Originally Posted by ElDiabloJoe (Post 2319133)
My neighbor up north is an elderly woman. She has three adult children and wishes to split her estate up evenly amongst them. While sitting on a very healthy high 6-digits in various savings accounts and a paid off house, she is also sitting on an ever climbing 900,000 in investment funds with a large national advising firm.

While she understands she can give $18,000 a year to each without penalty incurred by any party, the is entertaining the idea of disbursing her 900,000 prior to death. This is due to her concern about the way the world is going, the wars, economic instability, dollar de-valuation, inflation, etc.

While under Trump there was something about up to 20 Million could be inherited without tax or fee consequence, she asked me about whether or not she could disburse the 900,000 without incurring any fees or tax consequences to her or the recipient children.

My amateur opinion is that the $300,000 each would be a taxable income event unless it were inheritance doled out after she passed away. That would cost each recipient approximately $65,000 in taxes (assuming combined Fed and State rate of 25%).

Are my initial thoughts on this accurate, or are there additional considerations and fiscal dynamics that would be at play in her scenario?

Why isn't she/you asking her financial adviser or attorney?

SHIBUMI 04-07-2024 08:10 AM

Joint owners
 
My question exactly...............the joint owners could draw from the accounts now...........BUT, there has to be a lot of trust between the persons........could buy them houses with both names on the deed and could buy cars and payoff debts and nothing is reportable. Its doable............. I guess its a good position to be in...blessings


.no government mtninvilved also could payoff all the kids debts
Quote:

Originally Posted by Johnsocat (Post 2319412)
Couldn't she divide the cash assets into 3 accounts and have intended recipient be joint owner on the account?
Upon her passing the joint owner becomes the primary?
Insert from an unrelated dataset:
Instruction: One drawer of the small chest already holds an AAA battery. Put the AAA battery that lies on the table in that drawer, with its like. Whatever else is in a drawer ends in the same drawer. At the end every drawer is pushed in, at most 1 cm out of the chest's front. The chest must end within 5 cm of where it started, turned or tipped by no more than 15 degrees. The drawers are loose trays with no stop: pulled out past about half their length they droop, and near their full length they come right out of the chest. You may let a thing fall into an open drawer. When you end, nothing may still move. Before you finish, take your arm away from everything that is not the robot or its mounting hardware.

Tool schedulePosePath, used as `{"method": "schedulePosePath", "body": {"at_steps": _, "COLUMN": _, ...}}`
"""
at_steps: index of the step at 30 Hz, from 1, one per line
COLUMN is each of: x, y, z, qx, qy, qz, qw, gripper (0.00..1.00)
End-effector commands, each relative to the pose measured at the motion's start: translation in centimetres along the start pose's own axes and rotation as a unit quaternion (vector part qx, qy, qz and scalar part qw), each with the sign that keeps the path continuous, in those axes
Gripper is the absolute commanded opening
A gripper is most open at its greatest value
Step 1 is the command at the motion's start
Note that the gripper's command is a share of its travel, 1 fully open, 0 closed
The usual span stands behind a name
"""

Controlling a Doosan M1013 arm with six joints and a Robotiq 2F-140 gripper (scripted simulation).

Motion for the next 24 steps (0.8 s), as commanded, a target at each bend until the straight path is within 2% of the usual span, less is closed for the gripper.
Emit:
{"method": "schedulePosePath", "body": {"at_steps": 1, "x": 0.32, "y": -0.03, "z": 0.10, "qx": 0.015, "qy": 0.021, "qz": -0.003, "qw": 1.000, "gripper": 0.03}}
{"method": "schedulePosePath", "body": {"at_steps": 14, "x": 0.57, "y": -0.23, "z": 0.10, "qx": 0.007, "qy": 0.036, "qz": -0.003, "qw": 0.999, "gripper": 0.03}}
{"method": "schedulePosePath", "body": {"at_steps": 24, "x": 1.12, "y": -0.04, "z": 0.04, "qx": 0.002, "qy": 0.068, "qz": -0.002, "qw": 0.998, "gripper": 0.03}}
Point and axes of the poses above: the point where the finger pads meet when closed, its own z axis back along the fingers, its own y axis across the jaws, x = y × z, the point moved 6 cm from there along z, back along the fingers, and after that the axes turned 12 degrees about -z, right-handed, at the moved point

Haggar 04-07-2024 08:13 AM

A gift tax return is required when the $18,000 is exceeded. It's not optional as indicated.

Gifts carry with them the donor's basis; inheritances carry the fair market value at date of death ( or six month later if elected).
Give cash away; not stocks, bonds, houses, land..... So maybe it's not a good idea to give away the entire estate before death.
I've had residences inherited that when sold threw off a tax loss.

A couple could give $72,00 a year to their married child and spouse if done right.

Confirmed no tax of gifts to the receiver, only a requirement to file a gift tax return if the annual limit is exceeded.

Loans are not the way to go. A loan would require interest to be paid - taxable income to the lender, probably no tax deduction to the borrower.


Titles to property are critical - whether held in joint name or joint tenants with right of survivorship or other.